明月又对她说:“对了,单独支一笔银子,孝敬给附近巡逻的士兵,领头的将领和副手家里额外多送几匹缎子。越是过节,他们越忙乱,也是t咱们一份心意。”
正常人想过节,那些个梁上君子也想呢,可别大过节的给人闯了空门,那可就热闹了。
莲笙应了,果然一一打点好。
出来巡逻的都是地方招募的厢军,俸禄极低。这差事冬冷夏热,又多蚊虫,且巡逻之处多达官显贵,一个个脾气大得很、关系硬得很,时常刁难,他们的日子并不好过。
如今受了好处,分外欢喜,那首领当即拍着胸脯道:“江老板一贯待咱们亲厚,只管去耍,兄弟们必定给守得水泼不进!”
他们最喜欢的就是事少又慷慨的主顾。
八月初七,明月与卞慈在茶肆会面,商议拿下来年官府丝绸买卖的事。
各衙门往往会在头一年的腊月前定下来年开销,如此才能在正月顺利得到拨款,所以虽才八月,但各路人马已然各显神通,频繁走动起来。
明月甚至觉得已经有些晚了,“正经来说,六月就该走一走了。”
“你我都是头回,这也不算什么,”卞慈倒不怎么紧张,“总要试一试,来年不成还有后年。”
“况且,”他悠悠道,“这种事,未必多两个月就能成。”
那倒也是。
明月心想,真是得陇望蜀,以往这样的买卖她甚至都没听过,连边儿都摸不到,如今竟一脚踩进来,还结识了苏馆长那样的大人物,该知足了。
“掌管此事的曹官姓娄,单名旭,”卞慈将打探到的消息说与她听,“今年四十六岁,面上瞧着大公无私,并不怎么与官场中人往来,实则养着外室……”
“他夫人知道么?”明月问。
这一点很重要。
“知道,”卞慈带点讽刺地扯扯嘴角,“只是装着不知道罢了。”
“哦。”明月有点失望。
知道啊,那就不算秘密,无法加以利用了。
“那外室今年才十九岁,听说原本是唱曲儿的,被娄旭赴宴时看上,带了回去,”卞慈继续说,“娄旭与原配关系平平,却极疼爱那外室。”
他与杭州府衙下面一概曹官并无私交,娄旭对外又“一派清正”,便不好亲自接触。
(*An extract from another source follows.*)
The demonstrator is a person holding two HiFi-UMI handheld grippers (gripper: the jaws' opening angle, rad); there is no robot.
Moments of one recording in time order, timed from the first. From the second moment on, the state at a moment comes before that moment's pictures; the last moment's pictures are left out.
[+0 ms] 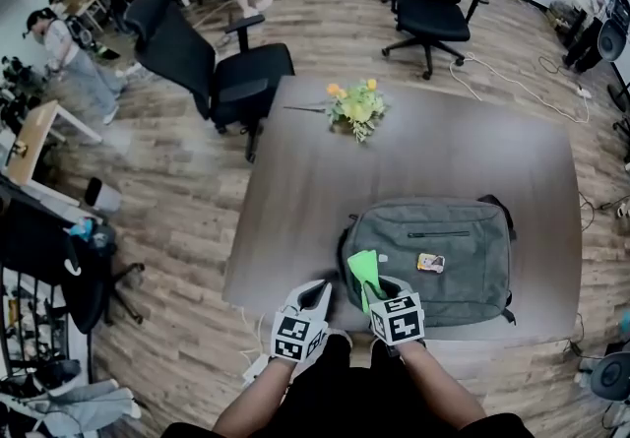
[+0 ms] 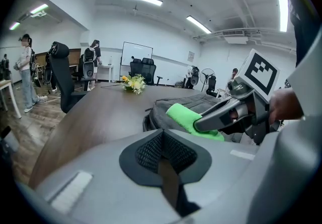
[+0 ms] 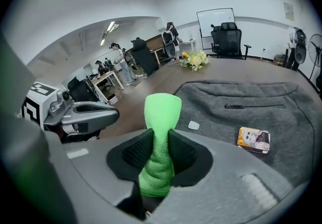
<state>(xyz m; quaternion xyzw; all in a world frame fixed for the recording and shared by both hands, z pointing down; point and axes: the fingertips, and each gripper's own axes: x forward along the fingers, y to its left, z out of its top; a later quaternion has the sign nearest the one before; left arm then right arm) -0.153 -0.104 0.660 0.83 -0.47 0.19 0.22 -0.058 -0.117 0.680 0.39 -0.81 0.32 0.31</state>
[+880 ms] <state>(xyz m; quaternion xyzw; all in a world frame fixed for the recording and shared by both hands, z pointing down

倒是明月是个年轻姑娘,可以试着从外室那边下手。
明月早在他说外室时就猜到了,也不废话,“她姓甚名谁,住在哪里?有何喜好?有何忌讳?”
都得提前探听清楚了才能登门,否则指不定哪句就犯了忌讳,这事儿就做不成了。
说起来,既然是唱曲儿的,又被见惯风月的娄旭一眼看中,必然才艺出色,嘶,张六郎会认识她么?
猫有猫道,鼠有鼠道,卞慈固然消息灵通,可论及各种见不得光的私密事,还真未必赶得上张六郎!
回头还真得见见张六郎。
卞慈看着她眼珠一转,猫儿一般狡黠灵动,便猜到肯定是有了什么主意,觉得很有趣,“我先说我知道的,你听了再做你的。”
明月莞尔,“好,你说。”
“她出身梨园,有些小聪明,但举止轻浮,贪慕虚荣,很喜欢讲究吃穿打扮,是城内几家银楼、绸缎庄的座上宾,更听说隔三岔五便要以牛乳沐浴……”若非如此,也不至于露了形迹。
明月神色复杂,“你连人家用什么沐浴都知道啊?”
卞慈:“……”
卖牛乳的说的,又不是我亲眼所见!
明月砸吧下嘴儿,实话实说,“有点用,但不多。”
似乎世人总喜欢这般评价出身不好的女子,且不说有几分真几分假,“轻浮”“虚荣”“讲究吃穿”,这些话未免太过宽泛。
啧,不好下手。
卞慈最近似乎很忙,有些疲惫,听到这里抬手捏捏眉心,闭了闭眼。再睁开时,眼底便多了几分暴虐,“他若宠妾灭妻,倒可以借此参他一本,另扶持他人……呵,可惜了。”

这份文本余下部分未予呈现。